Toplumsal kutuplaşmaların artması, memnuniyetsiz kitlelerin kendilerini sokak hareketleriyle ifâde etmeye başlaması, nihayetinde şiddetin aklımızı, vicdanımızı kuşatarak ve kendini tekrar ederek büyüyen bir girdaba dönüşmesi, bu endişeleri daha da artırmaktadır.

Etrafımızda yaşanan gelişmelerden hisseler çıkartarak, ülkemizi ve bölgemizi felâha erdirecek bir strateji üretmesi gerekenlerin -sorumluluk mevkiindekilerin-; akıl tutulmasına ya da güç zehirlenmesine mâruz kalarak ya da muhtelif yanlış okumaların kurbanı olarak ülkemizi bir çatışma ortamına sürüklemeleri, bugün elbirliği ile çözüm bulmamız gereken en önemli sorundur.

Tarihsel birikim ve tecrübelerimiz ile bugün ulaşmış olduğumuz seviye değerlendirildiğinde, izahı bir hayli zor olan mevcut tavır alış biçiminin ülkeyi sürüklediği çatışma ortamından çıkış için; uzlaşıyı, diyalogu, bütünleştirmeyi kendisine temel hedef olarak belirleyen bir siyasal iradeye ihtiyaç duyduğumuz açıktır.

Ülkeyi sâlim bir limana ulaştırmak için fedakârlık yapmaktan ve feraset ehlinin sözlerine kulak vermekten çekinmeyecek böyle bir siyasal iradenin kısa zamanda tecellisi şüphesiz ülkenin bütün fertlerinin ortak niyazıdır.

Eğer bu durum gerçekleşmez ise farklı motivasyonlarla hareket eden kitlelerin karşı karşıya gelmesi ve niyeti ve kaynağı karanlık provokasyonlara açık bir ortamın oluşması kaçınılmazdır. Mısır’da, Suriye’de ve en son olarak da Ukrayna’da vuku bulan toplumsal hareketlerin neticeleri ortada iken, öfkenin şekillendirdiği bir yol haritasında ısrarcı olmayı mantıkla izah etmek mümkün değildir.

Türkiye’nin 2011’den itibaren, aşama aşama yaşanan olaylarla bugüne geldiğini görmek için biraz hâfızaları zorlamak ya da arşiv karıştırmak yeterlidir. 2013’ten itibaren ise süreç yönetilememektedir. Gerek benimsenen dilin ötekileştirici mahiyeti gerekse de uzlaşmayı değil çatışmayı ve sindirmeyi amaçlayan mücadele biçimi sorunları ortadan kaldırmak bir tarafa daha da içinden çıkılmaz hâle getirmektedir.
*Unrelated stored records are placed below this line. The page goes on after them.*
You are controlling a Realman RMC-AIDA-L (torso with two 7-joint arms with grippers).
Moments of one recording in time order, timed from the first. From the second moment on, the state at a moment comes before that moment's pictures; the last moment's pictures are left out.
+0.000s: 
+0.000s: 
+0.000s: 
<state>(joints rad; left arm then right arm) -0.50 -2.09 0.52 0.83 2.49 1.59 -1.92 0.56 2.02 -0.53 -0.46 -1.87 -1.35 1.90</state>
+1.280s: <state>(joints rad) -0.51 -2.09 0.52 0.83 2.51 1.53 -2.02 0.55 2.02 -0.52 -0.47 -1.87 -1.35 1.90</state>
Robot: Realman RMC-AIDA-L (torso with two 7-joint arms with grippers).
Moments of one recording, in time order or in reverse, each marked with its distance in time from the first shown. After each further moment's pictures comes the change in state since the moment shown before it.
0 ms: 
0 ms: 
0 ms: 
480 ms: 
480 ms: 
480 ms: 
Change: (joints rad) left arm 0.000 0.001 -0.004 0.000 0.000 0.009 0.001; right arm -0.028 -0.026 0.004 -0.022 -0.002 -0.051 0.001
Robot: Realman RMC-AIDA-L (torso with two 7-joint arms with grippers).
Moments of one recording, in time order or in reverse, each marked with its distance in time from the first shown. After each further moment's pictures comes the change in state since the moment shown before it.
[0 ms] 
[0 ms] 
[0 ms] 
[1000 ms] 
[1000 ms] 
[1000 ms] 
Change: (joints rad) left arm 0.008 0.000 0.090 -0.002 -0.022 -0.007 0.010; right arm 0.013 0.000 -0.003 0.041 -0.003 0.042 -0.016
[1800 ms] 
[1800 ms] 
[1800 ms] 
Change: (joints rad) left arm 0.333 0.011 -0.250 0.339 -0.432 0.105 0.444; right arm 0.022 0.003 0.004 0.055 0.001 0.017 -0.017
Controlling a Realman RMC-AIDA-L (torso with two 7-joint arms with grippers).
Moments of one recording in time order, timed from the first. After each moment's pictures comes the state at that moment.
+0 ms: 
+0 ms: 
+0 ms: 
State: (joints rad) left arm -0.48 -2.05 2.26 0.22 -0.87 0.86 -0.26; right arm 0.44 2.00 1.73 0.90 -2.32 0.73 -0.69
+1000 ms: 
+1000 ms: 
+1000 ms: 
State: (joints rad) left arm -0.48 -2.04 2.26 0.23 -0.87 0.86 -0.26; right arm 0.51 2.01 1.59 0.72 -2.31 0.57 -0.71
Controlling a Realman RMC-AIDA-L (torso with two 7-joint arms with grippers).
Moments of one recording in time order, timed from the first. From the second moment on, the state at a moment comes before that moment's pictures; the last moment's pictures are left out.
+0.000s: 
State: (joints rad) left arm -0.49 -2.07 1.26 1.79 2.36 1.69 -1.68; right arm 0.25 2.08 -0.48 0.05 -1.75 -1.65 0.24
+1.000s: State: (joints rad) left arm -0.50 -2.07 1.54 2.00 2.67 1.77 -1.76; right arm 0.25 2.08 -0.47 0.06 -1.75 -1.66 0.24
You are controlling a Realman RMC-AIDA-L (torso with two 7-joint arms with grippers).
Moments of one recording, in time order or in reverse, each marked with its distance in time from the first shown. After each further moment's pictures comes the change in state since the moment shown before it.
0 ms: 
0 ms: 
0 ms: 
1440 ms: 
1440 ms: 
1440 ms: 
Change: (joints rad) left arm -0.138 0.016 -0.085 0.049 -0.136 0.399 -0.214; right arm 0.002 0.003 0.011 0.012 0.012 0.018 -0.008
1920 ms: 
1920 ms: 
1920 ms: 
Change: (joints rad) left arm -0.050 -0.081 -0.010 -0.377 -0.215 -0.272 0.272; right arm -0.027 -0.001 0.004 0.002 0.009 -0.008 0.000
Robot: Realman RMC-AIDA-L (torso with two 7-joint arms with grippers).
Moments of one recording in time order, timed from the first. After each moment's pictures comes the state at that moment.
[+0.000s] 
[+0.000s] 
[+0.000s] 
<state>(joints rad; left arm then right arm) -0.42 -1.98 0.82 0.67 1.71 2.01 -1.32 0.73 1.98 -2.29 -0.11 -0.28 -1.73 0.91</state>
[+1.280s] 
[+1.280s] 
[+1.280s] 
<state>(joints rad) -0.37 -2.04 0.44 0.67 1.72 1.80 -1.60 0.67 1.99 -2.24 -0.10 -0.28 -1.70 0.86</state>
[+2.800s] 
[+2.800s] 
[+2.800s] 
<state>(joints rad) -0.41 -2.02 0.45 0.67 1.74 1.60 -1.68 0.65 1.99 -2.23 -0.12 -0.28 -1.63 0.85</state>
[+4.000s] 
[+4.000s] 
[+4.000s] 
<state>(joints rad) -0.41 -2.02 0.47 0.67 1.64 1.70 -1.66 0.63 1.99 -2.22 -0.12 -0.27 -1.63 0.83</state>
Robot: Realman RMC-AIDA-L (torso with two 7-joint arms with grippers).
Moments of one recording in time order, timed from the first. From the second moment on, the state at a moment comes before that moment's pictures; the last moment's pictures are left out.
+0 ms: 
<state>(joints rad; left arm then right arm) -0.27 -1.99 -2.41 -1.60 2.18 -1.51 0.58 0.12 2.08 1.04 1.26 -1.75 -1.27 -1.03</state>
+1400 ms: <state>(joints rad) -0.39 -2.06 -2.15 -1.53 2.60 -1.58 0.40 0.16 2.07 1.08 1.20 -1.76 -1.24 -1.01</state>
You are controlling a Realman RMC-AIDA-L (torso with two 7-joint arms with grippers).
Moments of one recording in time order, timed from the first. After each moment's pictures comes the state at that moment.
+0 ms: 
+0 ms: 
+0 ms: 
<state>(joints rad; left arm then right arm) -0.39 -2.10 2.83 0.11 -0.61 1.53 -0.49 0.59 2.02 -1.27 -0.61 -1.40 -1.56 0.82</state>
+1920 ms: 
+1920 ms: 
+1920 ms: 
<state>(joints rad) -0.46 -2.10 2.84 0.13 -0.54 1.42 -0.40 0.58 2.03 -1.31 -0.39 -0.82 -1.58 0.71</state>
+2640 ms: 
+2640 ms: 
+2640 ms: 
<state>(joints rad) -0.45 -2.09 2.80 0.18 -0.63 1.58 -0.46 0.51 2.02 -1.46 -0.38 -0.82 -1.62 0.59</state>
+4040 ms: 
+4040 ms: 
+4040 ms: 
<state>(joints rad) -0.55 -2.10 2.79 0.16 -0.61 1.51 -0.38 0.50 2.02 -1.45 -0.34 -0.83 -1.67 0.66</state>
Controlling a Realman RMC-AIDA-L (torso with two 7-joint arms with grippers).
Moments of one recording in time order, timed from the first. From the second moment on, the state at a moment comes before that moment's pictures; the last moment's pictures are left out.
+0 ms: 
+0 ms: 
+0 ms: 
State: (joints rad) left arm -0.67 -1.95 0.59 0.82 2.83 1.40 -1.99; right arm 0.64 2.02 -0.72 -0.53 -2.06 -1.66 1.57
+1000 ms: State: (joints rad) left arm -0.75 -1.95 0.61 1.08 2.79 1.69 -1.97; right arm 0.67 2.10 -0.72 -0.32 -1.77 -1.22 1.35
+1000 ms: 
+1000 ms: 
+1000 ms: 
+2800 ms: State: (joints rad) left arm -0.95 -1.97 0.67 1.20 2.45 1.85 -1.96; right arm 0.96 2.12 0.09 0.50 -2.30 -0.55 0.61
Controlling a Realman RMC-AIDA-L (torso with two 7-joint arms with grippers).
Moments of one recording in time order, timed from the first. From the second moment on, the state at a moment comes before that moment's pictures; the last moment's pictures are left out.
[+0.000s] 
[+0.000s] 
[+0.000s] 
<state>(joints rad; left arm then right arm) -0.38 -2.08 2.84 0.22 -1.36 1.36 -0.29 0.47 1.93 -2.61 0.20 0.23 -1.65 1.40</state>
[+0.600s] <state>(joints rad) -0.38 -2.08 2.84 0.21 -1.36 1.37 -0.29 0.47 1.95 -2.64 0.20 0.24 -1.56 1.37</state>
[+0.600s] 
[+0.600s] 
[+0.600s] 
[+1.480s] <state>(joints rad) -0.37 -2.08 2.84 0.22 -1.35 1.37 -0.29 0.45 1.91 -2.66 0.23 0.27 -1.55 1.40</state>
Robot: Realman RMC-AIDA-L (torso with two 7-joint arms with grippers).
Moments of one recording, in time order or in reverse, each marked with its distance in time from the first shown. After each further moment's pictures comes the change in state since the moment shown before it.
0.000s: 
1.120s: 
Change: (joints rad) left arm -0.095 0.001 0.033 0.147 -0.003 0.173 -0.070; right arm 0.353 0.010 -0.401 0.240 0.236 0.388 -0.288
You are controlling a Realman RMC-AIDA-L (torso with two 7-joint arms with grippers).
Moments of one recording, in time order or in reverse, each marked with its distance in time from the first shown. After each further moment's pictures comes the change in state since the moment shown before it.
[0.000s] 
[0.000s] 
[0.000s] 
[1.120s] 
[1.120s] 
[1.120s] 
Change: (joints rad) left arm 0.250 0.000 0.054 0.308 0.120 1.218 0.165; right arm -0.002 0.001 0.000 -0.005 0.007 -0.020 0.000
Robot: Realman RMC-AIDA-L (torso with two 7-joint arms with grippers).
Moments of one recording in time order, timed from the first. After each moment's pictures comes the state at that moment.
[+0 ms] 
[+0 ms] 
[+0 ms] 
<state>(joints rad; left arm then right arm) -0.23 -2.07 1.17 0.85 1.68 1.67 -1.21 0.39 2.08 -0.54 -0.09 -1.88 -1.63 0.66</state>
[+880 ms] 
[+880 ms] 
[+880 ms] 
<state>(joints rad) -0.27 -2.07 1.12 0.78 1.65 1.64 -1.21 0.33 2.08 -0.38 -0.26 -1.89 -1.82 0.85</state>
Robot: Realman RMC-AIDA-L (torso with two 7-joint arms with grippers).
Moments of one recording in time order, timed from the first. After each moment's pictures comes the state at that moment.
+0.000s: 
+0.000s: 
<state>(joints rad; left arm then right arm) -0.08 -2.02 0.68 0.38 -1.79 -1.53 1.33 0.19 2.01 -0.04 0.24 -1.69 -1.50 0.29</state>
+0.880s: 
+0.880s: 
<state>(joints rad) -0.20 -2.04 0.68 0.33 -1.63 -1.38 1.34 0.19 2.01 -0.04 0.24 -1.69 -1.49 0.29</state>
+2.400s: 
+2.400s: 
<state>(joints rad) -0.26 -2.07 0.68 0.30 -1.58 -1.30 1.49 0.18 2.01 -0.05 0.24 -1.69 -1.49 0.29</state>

17 Aralık sonrasında ortaya saçılan iddiaları aydınlatmak ve toplumsal barışı yeniden tesis etmek için hukukun ve adâletin önünü açmak yerine iktidarın daha şerir ve şedid bir dili ve metodu benimsemesi, önümüzdeki aylara ilişkin endişeleri daha da artırmaktadır.

Türkiye’nin, bölgesindeki gelişmelerin ortasında bir huzur ve istikrar adası olarak varlığını devam ettirmesi dahası söz konusu bölgelerdeki gelişmeleri yönetme iradesini sergileyebilmesi için, kendi toplumsal barışını sağlamlaştırması gerekmektedir.

Türkiye, bir taraftan kendi içinden diğer taraftan komşusu Suriye’den kaynaklı sorunları çözememişken, Ukrayna’daki halk hareketleriyle yeterince ilgilenme imkânını bulamamıştır. AB/ABD ile Rusya arasındaki güç mücadelesinin arenasına dönen Ukrayna’daki isyânda kanlı olaylar yaşanmış ve nihayetinde AB ile müzakereleri askıya alan Yanukoviç ülkeyi terk etmek zorunda kalmıştır.

Görünürde AB yanlısı grupların etkin olduğu gösterilere kan bulaşması, Ukrayna’da daha önce gerçekleşen Turuncu Devrim’den bu son isyânı farklılaştırmaktadır. Ayrıca gösterilerin milliyetçi grupların liderliğinde yürümesi, hükümetin sert müdahalesine aynı sertlikte karşılık verilmesi de bu devrimi Turuncu Devrim’den ayıran bir diğer özellik olarak gözükmektedir.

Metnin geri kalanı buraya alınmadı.